STUTTGART, Germany: Just how far the automotive industry has come in 50 years was brought home to me after an ultra-rare drive behind the wheel of a 1970 Porsche 914-6 through the hills in and around Stuttgart, the creche of all things Porsche.
The reason for being there was 2019 marks the 50th anniversary of the model 914, the first-ever mid-engined model designed for the street.
It also marked the first time Porsche and Volkswagen collaborated on a car, even though both were the product of the fertile mind of Dr. Ferdinand Porsche.

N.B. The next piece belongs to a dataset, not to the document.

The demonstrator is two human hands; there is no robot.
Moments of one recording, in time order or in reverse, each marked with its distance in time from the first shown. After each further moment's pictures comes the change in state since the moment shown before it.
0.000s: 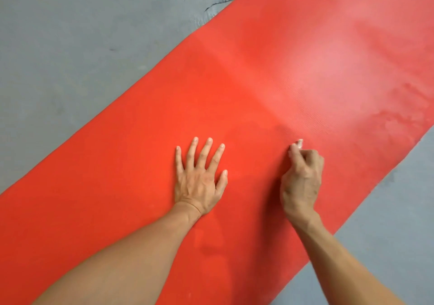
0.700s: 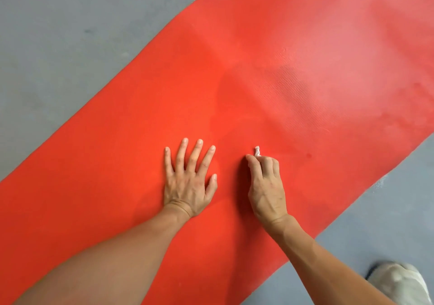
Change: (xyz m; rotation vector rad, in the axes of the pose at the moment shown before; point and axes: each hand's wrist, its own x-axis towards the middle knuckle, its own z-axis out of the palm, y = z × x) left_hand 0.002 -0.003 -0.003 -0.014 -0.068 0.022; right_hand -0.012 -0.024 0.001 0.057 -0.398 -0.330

After World War II, Volkswagen emerged from the rubble of a bombed-out factory which took up building the pre-war Beetle while the Porsche family turned to the Model 356, the progenitor of all Porsche sportscar models to come.
But by 1967-68 VW was looking to replace its Karmann Ghia two seater while Porsche wanted another, lower-cost model in addition to its standalone 911.
Although who came up with what is part of the murky past, the result was the mid-engined Model 914 first going on sale in 1969.
Confusing things further was the 914-4 was built on the VW Karmann line with a Type 4 VW 1.7-litre flat four-cylinder producing 79 hp sourced from the Microbus/Transporter with five-speed manual transmission.
The other was the 914-6 built at the Porsche factory with a 2.0-litre, flat six-cylinder engine from the 911, producing 109 hp with a standard five-speed manual or available four-speed Sportmatic automatic transmission.
Styling was what I would call odd for the time, when other sportscars of the day incorporated Italianate character lines.
With slab sides and a squared-off shape, a friend of mine back in the day said it resembled a box of Kleenex.
Another odd thing was the removable Targa top roof that could be stowed in the rear luggage compartment. The reason was U.S. safety regulations at that time required T-Roofs and Porsche was planning to sell the bulk of the 914s in the U.S., so they complied.
Walking up to the blue 914-6 described here, it looked tiny, but I remember the first ones I saw 50 years ago were quite wide and long, compared to a MGB or Bugeye Sprite.
With willowy manual shift lever sprouting out of the flat floor, getting in was easy, even with roof in place.
With ignition key on the left in signature Porsche fashion, the engine didn’t snap into action, but turned a number of revolutions before catching with a bark then settling down to slow idle.
And then came the shifter, which with neither shift gate nor spring loaded pre-selectors, waved around like a reed in the wind with very long and vague throws that sometimes defied the synchromesh.
The result was crunching the gears or selecting the wrong gear altogether, which was no fun when trying enter the Autobahn or gearing down on the countless roundabouts.
Once I got the right gears sorted out, the 914-6 was enjoyable to drive and surprisingly easy to steer, as long as I didn’t push it.
Weighing in at 985 kg (the 914-4 was 940 kg because of the lighter four-cylinder engine) the 914-6 went from 0-100 km/h in 8.7 seconds with a top speed of 207 km/h, not that I was going to try it.
The other issue was the brakes or lack of same.
Although the 914 was one of the first cars to feature disc brakes on all four wheels, there was no power steering of the kind we know today, but a hydraulic/pneumatic system – meaning if you want to stop fast, you literally stood on the pedal.
So, why not fit the larger discs brakes from the 911, you may ask?
I was once told the reason was the 914 being lighter, it would out-brake the more expensive 911, which would not have gone over that well.
The steering wheel was hard, black plastic with a diameter thinner than a garden hose, so sweaty palms in a summer’s day sun was the reason the Targa top stayed in place.
The big problem was the accelerator placement – only about two inches to the right of the brake pedal to facilitate heel-and-toe driving that so in vogue back then.
It was too easy to press down with the right foot and hit both at the same time.
Ergo I took it slow, leaving lots of room from the car in front. Never being road titled, it was still considered “new” and worth about $100,000.
When production ended in the 1970s, with only 3,351 914-6 models sold compared to more than 18,000 914-4s, one of the main reasons given was the cost was just too close to the 911.
Yes, the 914-6 was great fun to drive. But the new 718 Boxster Spyder T, which I drove back to Stuttgart, physically showed the gulf between the then and now that is impossible to describe in words.
The 718 Boxster T and 718 Cayman T are going to be the entry-level sportscar models for the brand.
This mid-engine turbo four-cylinder was so quick and precise and truly exists thanks to the bloodline going all the way back to the 914.
I’ll be doing a first drive in the coming weeks when the embargo is lifted and I have specifications and pricing.
But looking back on my 914-6 drive, it was purely sensual and literally will only be experienced once in my long lifetime.